Wingfield owns nearby Viniterra Golf Club, a Rees Jones design that opened in late 2009 and quickly won the hearts of the area’s golfers and a fixture amongst Golfweek’s Top Courses to Play in Virginia. Built upon nearly 1,200 acres of rolling, rugged terrain, the masterful routing incorporates many of the diverse, natural features of the site including frequent and dramatic elevation changes, various wetland areas and portions of mature, deciduous forest. A new golf house is currently being constructed at Viniterra.
Meanwhile, Wingfield also manages The Golf Club at Brickshire, where two-time U.S. Open champion Curtis Strange — working with Ault, Clark and Associates — designed a course that emulates holes from some of Strange’s favorite courses: Augusta National, Pinehurst No. 2, Riviera and The Old Course at St. Andrews.

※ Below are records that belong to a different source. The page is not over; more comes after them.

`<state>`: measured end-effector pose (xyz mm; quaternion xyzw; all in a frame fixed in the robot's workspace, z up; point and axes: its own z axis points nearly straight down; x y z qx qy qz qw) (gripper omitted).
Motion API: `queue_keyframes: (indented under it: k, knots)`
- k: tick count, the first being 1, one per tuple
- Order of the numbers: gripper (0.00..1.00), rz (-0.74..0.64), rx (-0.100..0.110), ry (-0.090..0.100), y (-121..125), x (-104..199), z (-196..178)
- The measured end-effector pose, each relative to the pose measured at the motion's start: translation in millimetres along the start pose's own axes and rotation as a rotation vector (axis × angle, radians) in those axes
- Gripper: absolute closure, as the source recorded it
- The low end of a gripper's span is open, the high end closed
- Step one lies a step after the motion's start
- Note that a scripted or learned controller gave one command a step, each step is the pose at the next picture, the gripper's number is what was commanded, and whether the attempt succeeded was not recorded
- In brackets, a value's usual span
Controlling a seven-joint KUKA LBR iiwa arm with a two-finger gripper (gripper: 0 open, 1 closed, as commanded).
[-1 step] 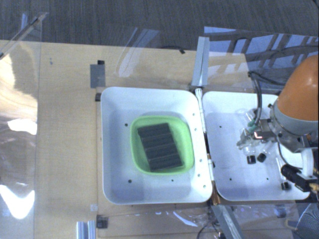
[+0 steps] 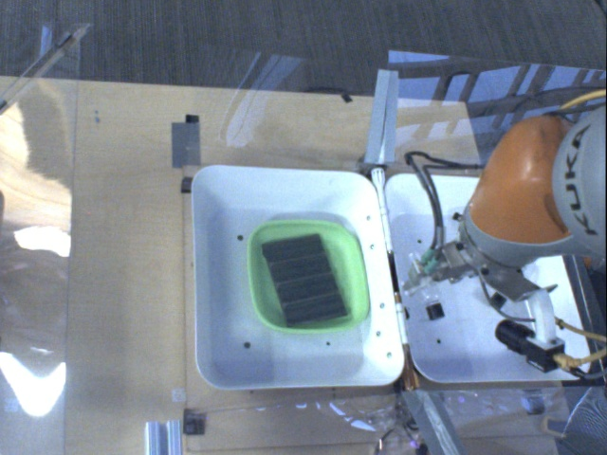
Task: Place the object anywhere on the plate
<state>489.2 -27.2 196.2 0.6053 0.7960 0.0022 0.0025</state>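
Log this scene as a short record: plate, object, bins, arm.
plate: green plate, square with rounded corners, in the left bin
object: dark ridged block lying flat on the plate, slightly angled
right bin: right bin, under the arm, touching the left bin's edge
arm: arm over the right bin, apart from the plate
task state: block already on the plate

Plastic, wood and painted metal under your camera.
You see two smooth white bins (image 2: 218,282) with a soft sheen, a glossy green plate (image 2: 261,282) holding a matt, ribbed dark object (image 2: 303,280), perhaps rubber, a pale wood-grain bench (image 2: 123,282), and the arm's (image 2: 531,188) glossy orange shell.
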Motion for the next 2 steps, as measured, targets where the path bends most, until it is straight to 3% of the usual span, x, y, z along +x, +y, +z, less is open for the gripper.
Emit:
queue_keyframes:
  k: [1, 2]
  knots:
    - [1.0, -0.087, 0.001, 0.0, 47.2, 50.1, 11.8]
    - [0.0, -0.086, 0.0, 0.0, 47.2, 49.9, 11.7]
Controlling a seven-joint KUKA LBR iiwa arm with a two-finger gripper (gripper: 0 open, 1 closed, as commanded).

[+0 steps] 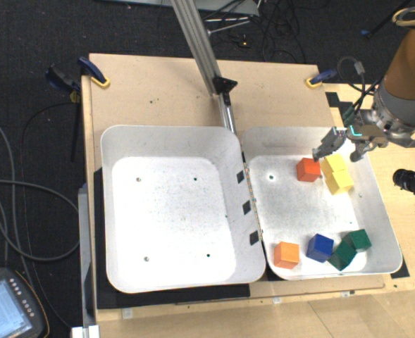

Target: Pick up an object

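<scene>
The open two-finger gripper [338, 146] should be centred over the small yellow block [338, 174] and lowered squarely, with the red-orange cube [308, 170] on its left avoided.

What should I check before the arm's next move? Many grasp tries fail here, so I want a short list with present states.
1. Gripper is over the right bin: ok.
2. A target lies close: red block and yellow blocks sit just below it: ok.
3. Nothing held yet: cannot tell.
4. Target stands free: red block is apart from the yellow ones, but only narrowly: cannot tell.
5. Orange block, blue block and green blocks lie far from the gripper's path: ok.
</scene>
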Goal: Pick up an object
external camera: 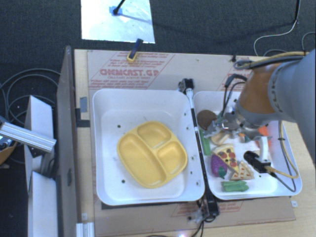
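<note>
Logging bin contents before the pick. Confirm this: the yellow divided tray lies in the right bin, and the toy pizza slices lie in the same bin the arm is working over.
One detail is wrong. The camera view shows the yellow divided tray in the left bin, not the right one. The rest holds: the toy pizza slices lie in the right bin, under the arm.

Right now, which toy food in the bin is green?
The flat green piece at the near edge of the right bin, below the pizza slices. The toy beside them is purple.

Yellow divided plate [152, 153] in left bin [106, 181]; claw [220, 127] low in right bin [289, 184] over toy food, pizza slice [227, 156] nearby.
</note>
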Motion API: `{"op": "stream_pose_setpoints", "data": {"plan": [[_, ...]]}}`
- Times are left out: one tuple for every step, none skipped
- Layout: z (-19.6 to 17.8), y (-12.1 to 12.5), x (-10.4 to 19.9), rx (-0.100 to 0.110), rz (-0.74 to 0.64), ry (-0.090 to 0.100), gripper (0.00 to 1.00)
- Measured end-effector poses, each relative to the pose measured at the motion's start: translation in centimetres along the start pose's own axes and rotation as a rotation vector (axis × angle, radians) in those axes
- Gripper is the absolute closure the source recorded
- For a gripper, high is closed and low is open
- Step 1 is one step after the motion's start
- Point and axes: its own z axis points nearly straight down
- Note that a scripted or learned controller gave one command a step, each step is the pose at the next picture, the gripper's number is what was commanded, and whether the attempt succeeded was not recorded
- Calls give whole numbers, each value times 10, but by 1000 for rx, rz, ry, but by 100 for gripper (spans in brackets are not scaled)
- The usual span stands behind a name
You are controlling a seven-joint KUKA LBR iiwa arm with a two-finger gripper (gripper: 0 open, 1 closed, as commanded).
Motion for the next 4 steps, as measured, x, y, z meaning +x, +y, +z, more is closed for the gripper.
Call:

Along with Royal New Kent, Viniterra and Brickshire, Wingfield manages six other golf courses in Florida, Northern Virginia and Mississippi. “This area is very accessible from most of the east coast,” Tuck said. “We believe there will be both local membership appeal and a lot of packaging business for golfers coming off the interstate.”
But for now the focus is on Royal New Kent and reinvigorating the legacy of one of golf course architecture’s most legendary figures.
“Mike Strantz was a tremendously talented and gifted architect whose career was, unfortunately, cut short,” Tuck said. “It is an honor to have the opportunity to take one of his best back to what he originally designed and get it back in tip-top shape, and to play a part in preserving Strantz’s legacy for golfers to enjoy for many years to come.”